Помню, как впервые увидел Евгения Илькаева, но не помню, в каком году. Тогда он произвёл впечатление строгого комсомольца-эрудита, неулыбчивого, сдержанного, с умным взглядом и экономичными движениями. С его образом вязались гиревой спорт, «Записки о Галльской войне» Цезаря и освоение Арктики.
Потом мы стали общаться, и я понял, что ошибался. Евгений Илькаев оказался весёлым энергичным парнем, с долей здорового цинизма и долей здоровой агрессии. С его новым образом вязались бокс, стихи Есенина и куртка-бомбер, которая даёт свободу плечевому поясу.
Затем мы подружились, и я осознал, что снова ошибся. Илькаев явил собой тип трезво смотрящего на вещи интеллектуала с городской окраины. С его настоящим образом вязались внутренняя требовательность к себе, социальный пессимизм и хорошее знание постмодернистской литературы.
Кто же такой Евгений Илькаев на самом деле? А главное – что он говорит народу?
Ответить на эти вопросы я смог только тогда, когда достаточно хорошо познакомился с его поэзией. Стихотворная форма его текстов, как правило, проста и свободна. Илькаев не любит усложнённые конструкции и длинные периоды. Его стихи всегда хорошо звучат со сцены. Это очень интеллигентная позиция. Ведь интеллигент не хочет затруднять окружающих. Вот Илькаев и делает свои стихи доступными широким массам слушателей.
Вместе с тем мир его поэзии суровый, некомфортный, иногда травмирующий. В детстве все мы смотрели кинокартину «Матрица», и там агент Смит заметил, что они не стали делать матрицу похожей на рай, так как сознание людей отторгает ванильную картину мира. Если это верно, то поэзию Евгения Илькаева мы должны принимать как молоко матери.
Читая Илькаева, мы как бы оказываемся на продуваемых сырым ветром улицах Москвы где-нибудь в конце ноября или начале марта. Нас покачивает – то ли от простуды, то ли от избытка мужских гормонов, то ли от алкоголя, то ли от не вполне разделённой любви к Родине. То ли от полученного на боксе микросотрясения, то ли просто так. Мы испытываем внутреннюю боль, и поэт лишает нас надежды на исцеление, ведь «эта боль со временем не станет округлой».

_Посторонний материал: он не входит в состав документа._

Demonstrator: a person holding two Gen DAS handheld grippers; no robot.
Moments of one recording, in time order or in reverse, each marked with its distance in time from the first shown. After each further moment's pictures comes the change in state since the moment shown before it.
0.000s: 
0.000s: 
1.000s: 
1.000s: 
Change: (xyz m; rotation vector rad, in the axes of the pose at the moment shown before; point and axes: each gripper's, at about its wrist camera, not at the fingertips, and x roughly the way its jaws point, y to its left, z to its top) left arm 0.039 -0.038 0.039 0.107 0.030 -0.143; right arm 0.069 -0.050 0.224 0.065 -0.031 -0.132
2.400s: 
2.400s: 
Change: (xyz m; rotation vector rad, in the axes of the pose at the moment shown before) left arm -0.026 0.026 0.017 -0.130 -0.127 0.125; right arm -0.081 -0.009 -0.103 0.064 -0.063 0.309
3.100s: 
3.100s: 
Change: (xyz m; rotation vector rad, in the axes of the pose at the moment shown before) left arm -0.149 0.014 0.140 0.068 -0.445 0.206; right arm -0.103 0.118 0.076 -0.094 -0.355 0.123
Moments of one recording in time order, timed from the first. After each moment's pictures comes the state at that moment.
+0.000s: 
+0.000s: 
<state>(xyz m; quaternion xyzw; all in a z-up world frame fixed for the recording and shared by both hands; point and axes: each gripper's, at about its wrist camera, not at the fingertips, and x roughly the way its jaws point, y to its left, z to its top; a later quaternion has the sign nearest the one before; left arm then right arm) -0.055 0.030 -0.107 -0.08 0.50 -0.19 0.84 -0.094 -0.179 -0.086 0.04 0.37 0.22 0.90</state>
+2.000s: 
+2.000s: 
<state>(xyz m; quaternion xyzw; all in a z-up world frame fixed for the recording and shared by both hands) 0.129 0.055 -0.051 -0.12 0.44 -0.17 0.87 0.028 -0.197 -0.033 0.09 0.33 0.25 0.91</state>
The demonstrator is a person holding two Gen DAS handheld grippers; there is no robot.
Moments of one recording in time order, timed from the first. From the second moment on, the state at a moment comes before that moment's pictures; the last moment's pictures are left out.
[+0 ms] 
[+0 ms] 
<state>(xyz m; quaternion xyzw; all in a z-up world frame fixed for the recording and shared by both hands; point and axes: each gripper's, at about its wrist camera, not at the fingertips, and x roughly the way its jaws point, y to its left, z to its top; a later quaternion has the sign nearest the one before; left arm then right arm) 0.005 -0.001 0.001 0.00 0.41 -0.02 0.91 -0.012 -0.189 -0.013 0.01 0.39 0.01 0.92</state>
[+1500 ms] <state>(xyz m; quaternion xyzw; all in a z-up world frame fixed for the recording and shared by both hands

Мы имеем дело с духовной болью поколения, пришедшего в мир, где его – поколение – не ждут и не хотят. Нашим отцам предлагали какие-то идеалы. Пусть не все в них верили, пусть не всё было достижимо, но хотя бы присутствовала некая возвышенность. Нам же предлагают не идеалы, а товары. В итоге нас окружает неэстетичная среда, индустриальная информационная постприрода. И она не храм и не мастерская, и даже, как выясняется, не прилавок, потому что здесь не продают то, что нам по-настоящему нужно, а на то ненужное, что продают, у нас не хватает денег.
Глубинное переживание фальшивости и цинизма окружающего мира и есть главная эмоциональная составляющая поэзии Евгения Илькаева. Здесь присутствуют упоминания алкоголя, но мы слишком быстро понимаем, что алкоголь – всего лишь дырявая ширма, и поэт умышленно концентрирует наше внимание на прорехах в ткани. Сквозь них на нас таращится пошлая физиономия реальности.